Source data:
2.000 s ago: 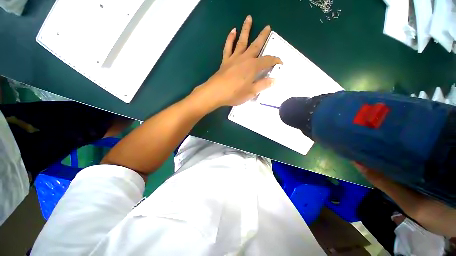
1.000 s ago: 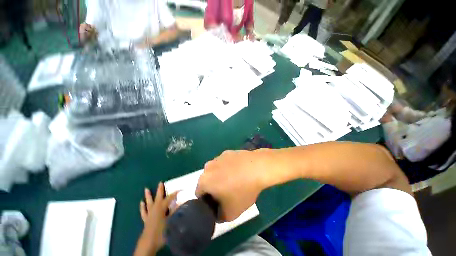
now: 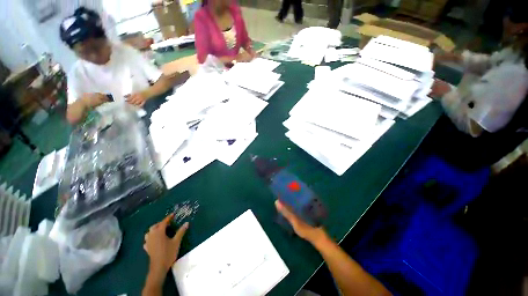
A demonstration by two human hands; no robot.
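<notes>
A white panel [image 3: 234,260] with small dark holes lies flat on the dark green bench in front of me. My left hand [image 3: 163,241] is beyond its left edge, with fingertips at the loose pile of small screws [image 3: 184,211]; I cannot tell whether a screw is between them. My right hand [image 3: 296,222] is at the blue drill driver [image 3: 294,189], holding it on its side to the right of the panel, with the chuck pointing away from me. The drill's grip is hidden by the hand and the drill body.
A clear plastic tray [image 3: 110,173] and a whitish plastic bag [image 3: 90,245] are at left. Loose white panels [image 3: 214,118] and stacked panels [image 3: 353,104] lie beyond. People sit across and at right. Blue stools [image 3: 425,231] stand below the bench edge.
The view has lifted. The drill has moved off the panel to its right and lies sideways. My left hand has moved from the panel to the screw pile.
</notes>
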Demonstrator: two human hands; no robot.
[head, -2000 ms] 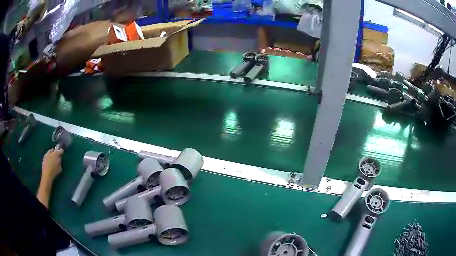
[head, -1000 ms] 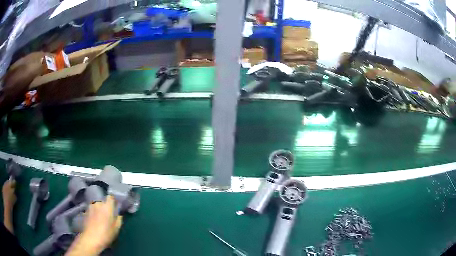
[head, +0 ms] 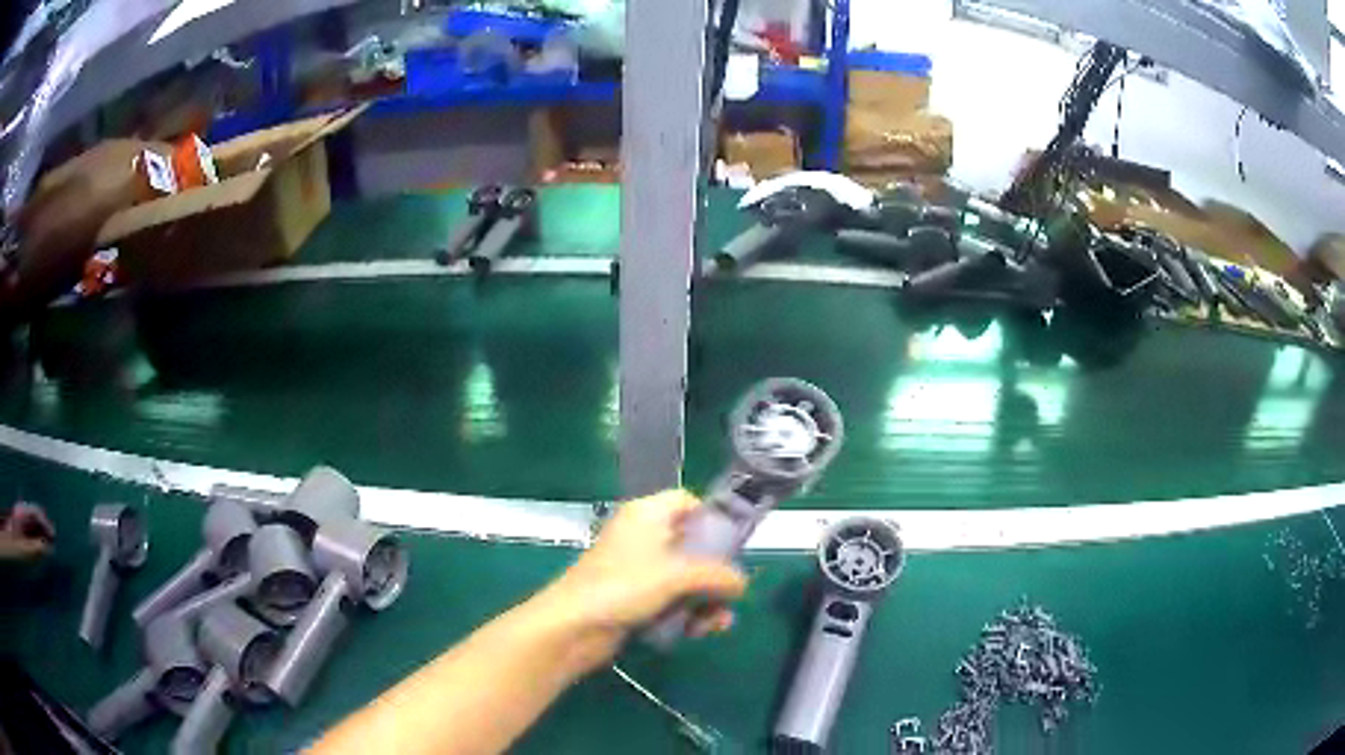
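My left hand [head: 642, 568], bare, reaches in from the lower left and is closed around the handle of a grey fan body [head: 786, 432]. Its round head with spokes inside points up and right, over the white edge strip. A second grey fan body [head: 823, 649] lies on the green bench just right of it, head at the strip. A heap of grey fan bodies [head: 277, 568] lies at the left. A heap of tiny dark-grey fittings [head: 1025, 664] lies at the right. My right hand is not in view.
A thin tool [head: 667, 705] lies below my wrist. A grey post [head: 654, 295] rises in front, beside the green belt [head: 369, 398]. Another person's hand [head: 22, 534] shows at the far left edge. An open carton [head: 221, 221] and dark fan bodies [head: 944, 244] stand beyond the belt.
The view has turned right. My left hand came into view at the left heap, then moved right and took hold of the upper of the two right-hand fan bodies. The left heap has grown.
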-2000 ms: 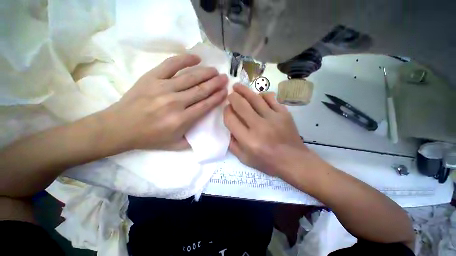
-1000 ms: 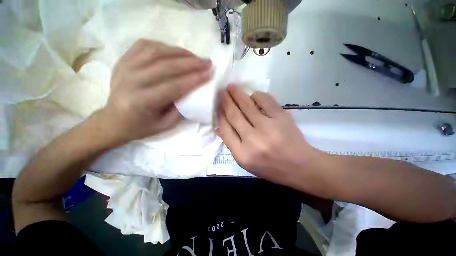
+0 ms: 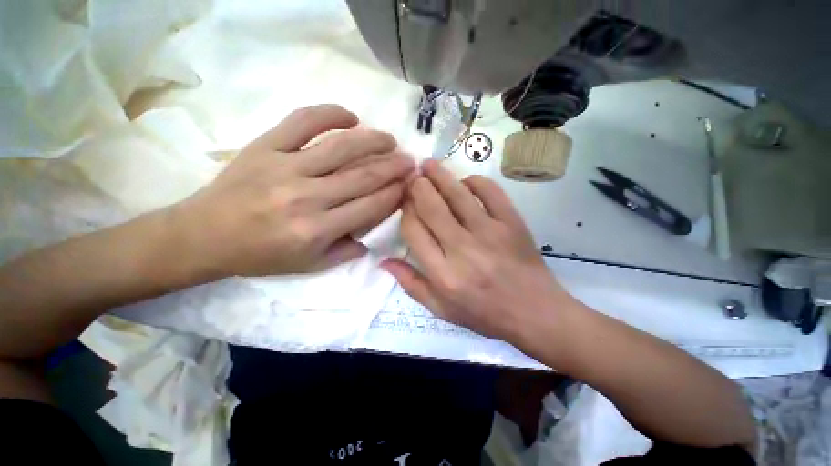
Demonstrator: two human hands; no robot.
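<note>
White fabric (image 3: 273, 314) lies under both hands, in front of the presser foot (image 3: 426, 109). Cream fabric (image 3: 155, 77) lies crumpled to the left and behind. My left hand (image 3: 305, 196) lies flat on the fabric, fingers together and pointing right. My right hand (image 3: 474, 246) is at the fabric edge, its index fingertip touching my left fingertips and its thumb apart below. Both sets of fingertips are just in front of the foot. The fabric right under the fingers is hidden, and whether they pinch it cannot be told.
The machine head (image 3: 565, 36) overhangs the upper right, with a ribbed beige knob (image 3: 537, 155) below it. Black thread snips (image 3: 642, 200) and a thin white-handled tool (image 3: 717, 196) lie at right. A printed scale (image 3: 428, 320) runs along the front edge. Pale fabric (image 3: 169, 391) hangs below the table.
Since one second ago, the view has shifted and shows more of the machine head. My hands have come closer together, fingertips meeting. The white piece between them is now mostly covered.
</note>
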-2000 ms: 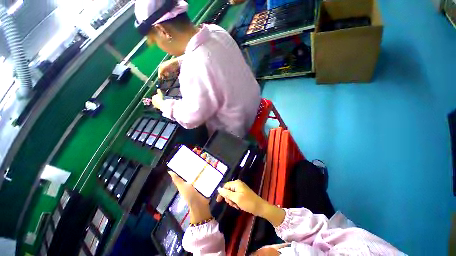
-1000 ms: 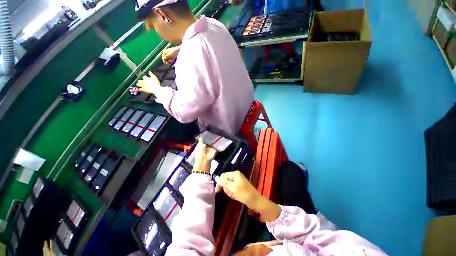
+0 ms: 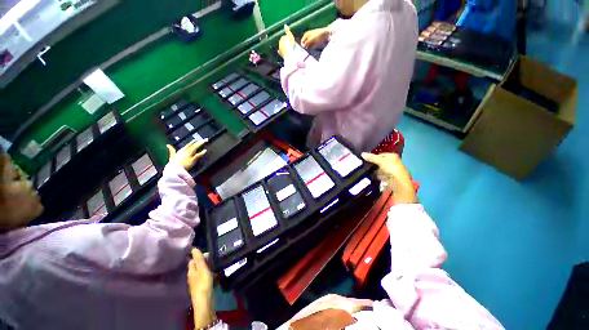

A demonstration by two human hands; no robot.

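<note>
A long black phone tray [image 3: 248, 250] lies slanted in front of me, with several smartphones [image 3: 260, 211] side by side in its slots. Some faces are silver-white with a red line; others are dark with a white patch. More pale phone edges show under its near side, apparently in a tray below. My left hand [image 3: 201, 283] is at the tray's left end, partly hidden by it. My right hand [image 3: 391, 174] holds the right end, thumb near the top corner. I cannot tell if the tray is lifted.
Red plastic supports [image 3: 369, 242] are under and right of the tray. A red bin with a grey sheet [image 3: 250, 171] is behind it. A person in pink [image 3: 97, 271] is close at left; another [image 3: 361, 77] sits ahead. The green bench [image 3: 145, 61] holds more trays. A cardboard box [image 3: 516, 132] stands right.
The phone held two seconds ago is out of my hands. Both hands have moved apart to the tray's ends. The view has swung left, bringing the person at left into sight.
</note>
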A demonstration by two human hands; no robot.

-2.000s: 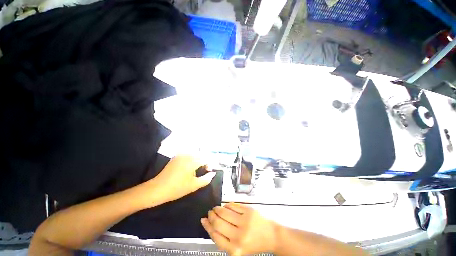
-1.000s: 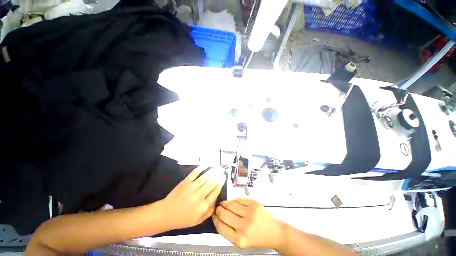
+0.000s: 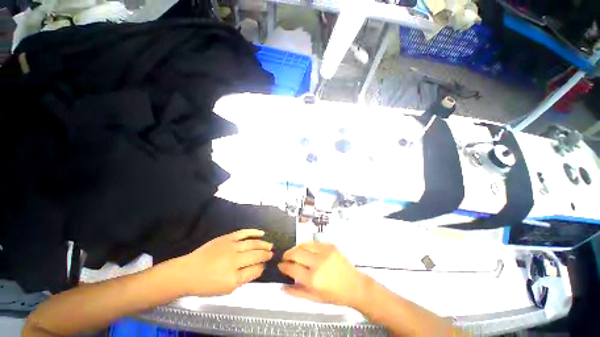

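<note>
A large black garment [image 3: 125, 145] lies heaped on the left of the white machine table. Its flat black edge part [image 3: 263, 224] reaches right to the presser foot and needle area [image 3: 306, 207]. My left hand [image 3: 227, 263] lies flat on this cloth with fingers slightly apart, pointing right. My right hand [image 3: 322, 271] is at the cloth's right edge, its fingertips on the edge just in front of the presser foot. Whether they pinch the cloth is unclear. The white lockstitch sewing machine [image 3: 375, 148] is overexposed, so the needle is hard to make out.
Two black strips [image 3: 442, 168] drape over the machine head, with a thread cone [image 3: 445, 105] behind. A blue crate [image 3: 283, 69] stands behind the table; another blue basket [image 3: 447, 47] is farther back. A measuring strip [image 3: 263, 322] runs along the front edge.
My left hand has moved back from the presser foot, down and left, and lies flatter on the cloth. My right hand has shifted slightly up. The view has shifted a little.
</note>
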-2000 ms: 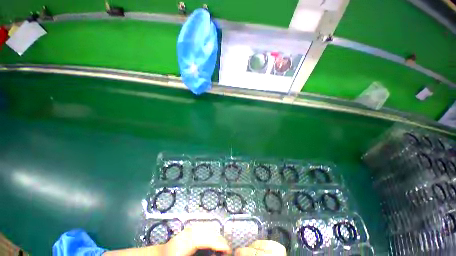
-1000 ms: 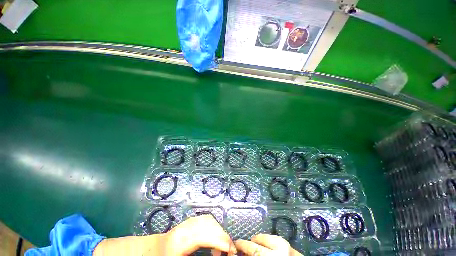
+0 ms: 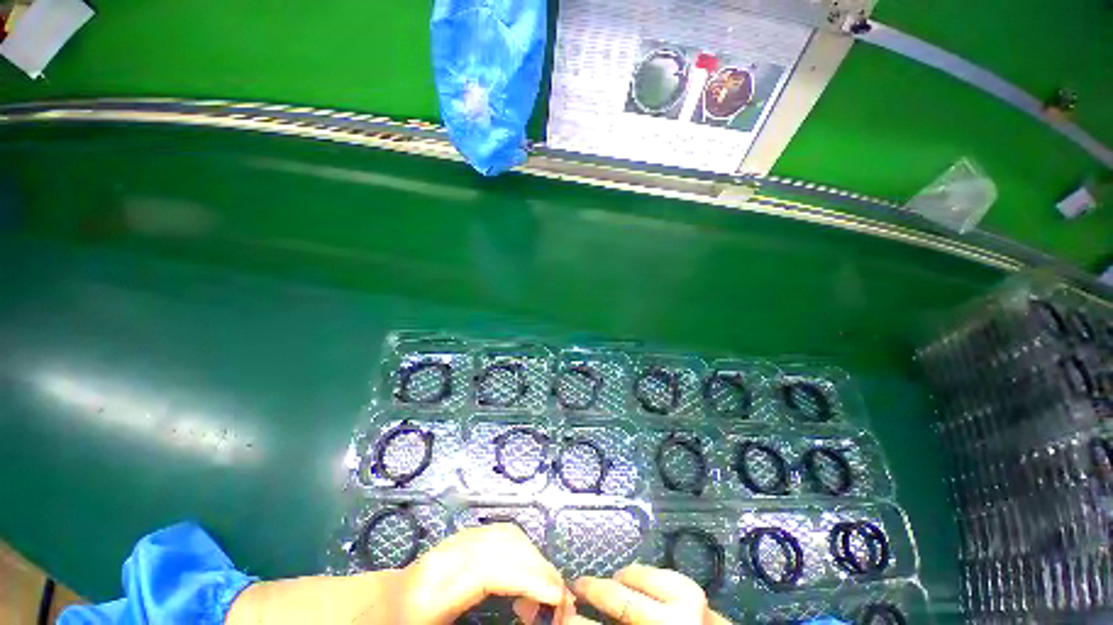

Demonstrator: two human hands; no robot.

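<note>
My left hand and my right hand are bare and meet fingertip to fingertip over the near part of a clear blister tray. A small dark part shows between the fingertips of my left hand; its shape is mostly hidden and cut off by the bottom edge. The tray holds rows of black rings. The pocket just beyond my fingertips has no ring. The ring behind my left hand is partly covered.
A tall stack of clear trays with black rings stands at the right. A metal rail runs along the green panel, with a crumpled blue cover, an instruction sheet and a small clear bag.
The view has tilted down, so the tray and both hands sit higher in the picture than at first. Over the last second the fingers have shifted only slightly.
</note>
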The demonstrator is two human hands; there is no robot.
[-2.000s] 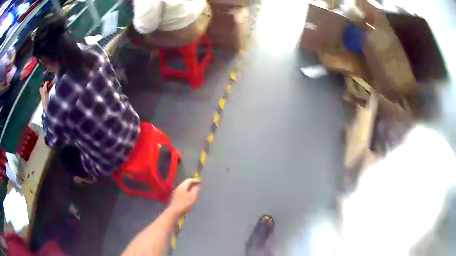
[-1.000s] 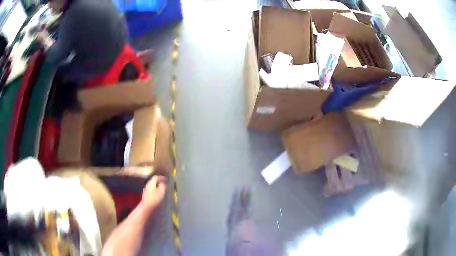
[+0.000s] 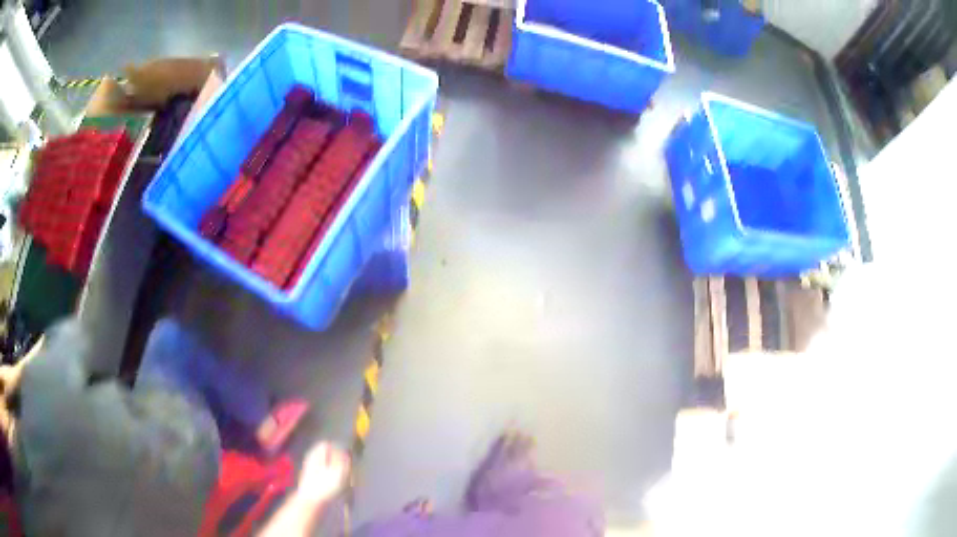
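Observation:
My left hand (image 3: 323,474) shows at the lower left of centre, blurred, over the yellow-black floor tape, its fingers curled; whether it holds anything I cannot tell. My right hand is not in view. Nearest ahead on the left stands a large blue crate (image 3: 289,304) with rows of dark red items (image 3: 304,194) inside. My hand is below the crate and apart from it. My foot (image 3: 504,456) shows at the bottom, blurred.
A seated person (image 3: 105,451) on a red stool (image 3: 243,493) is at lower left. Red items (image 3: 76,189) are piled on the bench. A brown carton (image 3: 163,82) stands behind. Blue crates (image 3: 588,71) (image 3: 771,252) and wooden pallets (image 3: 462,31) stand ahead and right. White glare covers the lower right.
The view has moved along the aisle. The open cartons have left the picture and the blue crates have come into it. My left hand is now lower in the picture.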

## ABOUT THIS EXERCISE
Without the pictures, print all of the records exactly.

## REPLY
2.000 s ago: 
1.000 s ago: 
now: 
A demonstration by two human hands; no robot.
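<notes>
A white panel [image 3: 234,260] with small dark holes lies flat on the dark green bench in front of me. My left hand [image 3: 163,241] is beyond its left edge, with fingertips at the loose pile of small screws [image 3: 184,211]; I cannot tell whether a screw is between them. My right hand [image 3: 296,222] is at the blue drill driver [image 3: 294,189], holding it on its side to the right of the panel, with the chuck pointing away from me. The drill's grip is hidden by the hand and the drill body.
A clear plastic tray [image 3: 110,173] and a whitish plastic bag [image 3: 90,245] are at left. Loose white panels [image 3: 214,118] and stacked panels [image 3: 353,104] lie beyond. People sit across and at right. Blue stools [image 3: 425,231] stand below the bench edge.
The view has lifted. The drill has moved off the panel to its right and lies sideways. My left hand has moved from the panel to the screw pile.
</notes>
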Demonstrator: two human hands; no robot.
[head, -2000 ms] 
[head, -1000 ms] 
[head, +0 ms] 
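My left hand [head: 642, 568], bare, reaches in from the lower left and is closed around the handle of a grey fan body [head: 786, 432]. Its round head with spokes inside points up and right, over the white edge strip. A second grey fan body [head: 823, 649] lies on the green bench just right of it, head at the strip. A heap of grey fan bodies [head: 277, 568] lies at the left. A heap of tiny dark-grey fittings [head: 1025, 664] lies at the right. My right hand is not in view.
A thin tool [head: 667, 705] lies below my wrist. A grey post [head: 654, 295] rises in front, beside the green belt [head: 369, 398]. Another person's hand [head: 22, 534] shows at the far left edge. An open carton [head: 221, 221] and dark fan bodies [head: 944, 244] stand beyond the belt.
The view has turned right. My left hand came into view at the left heap, then moved right and took hold of the upper of the two right-hand fan bodies. The left heap has grown.
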-2000 ms: 
-1000 ms: 
+0 ms: 
Demonstrator: two human hands; no robot.
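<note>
White fabric (image 3: 273, 314) lies under both hands, in front of the presser foot (image 3: 426, 109). Cream fabric (image 3: 155, 77) lies crumpled to the left and behind. My left hand (image 3: 305, 196) lies flat on the fabric, fingers together and pointing right. My right hand (image 3: 474, 246) is at the fabric edge, its index fingertip touching my left fingertips and its thumb apart below. Both sets of fingertips are just in front of the foot. The fabric right under the fingers is hidden, and whether they pinch it cannot be told.
The machine head (image 3: 565, 36) overhangs the upper right, with a ribbed beige knob (image 3: 537, 155) below it. Black thread snips (image 3: 642, 200) and a thin white-handled tool (image 3: 717, 196) lie at right. A printed scale (image 3: 428, 320) runs along the front edge. Pale fabric (image 3: 169, 391) hangs below the table.
Since one second ago, the view has shifted and shows more of the machine head. My hands have come closer together, fingertips meeting. The white piece between them is now mostly covered.
</note>
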-2000 ms: 
-1000 ms: 
+0 ms: 

A demonstration by two human hands; no robot.

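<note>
A long black phone tray [image 3: 248, 250] lies slanted in front of me, with several smartphones [image 3: 260, 211] side by side in its slots. Some faces are silver-white with a red line; others are dark with a white patch. More pale phone edges show under its near side, apparently in a tray below. My left hand [image 3: 201, 283] is at the tray's left end, partly hidden by it. My right hand [image 3: 391, 174] holds the right end, thumb near the top corner. I cannot tell if the tray is lifted.
Red plastic supports [image 3: 369, 242] are under and right of the tray. A red bin with a grey sheet [image 3: 250, 171] is behind it. A person in pink [image 3: 97, 271] is close at left; another [image 3: 361, 77] sits ahead. The green bench [image 3: 145, 61] holds more trays. A cardboard box [image 3: 516, 132] stands right.
The phone held two seconds ago is out of my hands. Both hands have moved apart to the tray's ends. The view has swung left, bringing the person at left into sight.
</note>
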A demonstration by two human hands; no robot.

-2.000s: 
-1.000s: 
+0.000s: 

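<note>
A large black garment [image 3: 125, 145] lies heaped on the left of the white machine table. Its flat black edge part [image 3: 263, 224] reaches right to the presser foot and needle area [image 3: 306, 207]. My left hand [image 3: 227, 263] lies flat on this cloth with fingers slightly apart, pointing right. My right hand [image 3: 322, 271] is at the cloth's right edge, its fingertips on the edge just in front of the presser foot. Whether they pinch the cloth is unclear. The white lockstitch sewing machine [image 3: 375, 148] is overexposed, so the needle is hard to make out.
Two black strips [image 3: 442, 168] drape over the machine head, with a thread cone [image 3: 445, 105] behind. A blue crate [image 3: 283, 69] stands behind the table; another blue basket [image 3: 447, 47] is farther back. A measuring strip [image 3: 263, 322] runs along the front edge.
My left hand has moved back from the presser foot, down and left, and lies flatter on the cloth. My right hand has shifted slightly up. The view has shifted a little.
</note>
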-2000 ms: 
-1000 ms: 
+0 ms: 

Demonstrator: two human hands; no robot.

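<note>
My left hand and my right hand are bare and meet fingertip to fingertip over the near part of a clear blister tray. A small dark part shows between the fingertips of my left hand; its shape is mostly hidden and cut off by the bottom edge. The tray holds rows of black rings. The pocket just beyond my fingertips has no ring. The ring behind my left hand is partly covered.
A tall stack of clear trays with black rings stands at the right. A metal rail runs along the green panel, with a crumpled blue cover, an instruction sheet and a small clear bag.
The view has tilted down, so the tray and both hands sit higher in the picture than at first. Over the last second the fingers have shifted only slightly.
</note>
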The demonstrator is two human hands; there is no robot.
[-2.000s] 
[-1.000s] 
[+0.000s] 
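Observation:
My left hand (image 3: 323,474) shows at the lower left of centre, blurred, over the yellow-black floor tape, its fingers curled; whether it holds anything I cannot tell. My right hand is not in view. Nearest ahead on the left stands a large blue crate (image 3: 289,304) with rows of dark red items (image 3: 304,194) inside. My hand is below the crate and apart from it. My foot (image 3: 504,456) shows at the bottom, blurred.
A seated person (image 3: 105,451) on a red stool (image 3: 243,493) is at lower left. Red items (image 3: 76,189) are piled on the bench. A brown carton (image 3: 163,82) stands behind. Blue crates (image 3: 588,71) (image 3: 771,252) and wooden pallets (image 3: 462,31) stand ahead and right. White glare covers the lower right.
The view has moved along the aisle. The open cartons have left the picture and the blue crates have come into it. My left hand is now lower in the picture.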

This answer requires no additional content.